### ACTION ITEM:
After going through the data, give the number of lines that contain the word "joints" as your sole answer.

§ §

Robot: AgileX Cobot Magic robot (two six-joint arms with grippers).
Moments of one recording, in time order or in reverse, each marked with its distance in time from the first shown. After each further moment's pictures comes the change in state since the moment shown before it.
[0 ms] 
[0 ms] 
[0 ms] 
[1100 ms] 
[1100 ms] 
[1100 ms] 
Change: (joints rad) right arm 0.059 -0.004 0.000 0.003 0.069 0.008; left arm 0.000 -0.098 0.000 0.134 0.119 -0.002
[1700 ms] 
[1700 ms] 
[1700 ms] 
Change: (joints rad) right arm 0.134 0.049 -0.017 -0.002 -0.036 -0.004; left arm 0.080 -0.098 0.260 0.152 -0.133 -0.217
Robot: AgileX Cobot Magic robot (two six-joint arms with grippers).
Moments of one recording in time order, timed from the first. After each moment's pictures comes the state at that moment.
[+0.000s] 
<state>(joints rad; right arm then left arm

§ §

### TASK SOLUTION:
3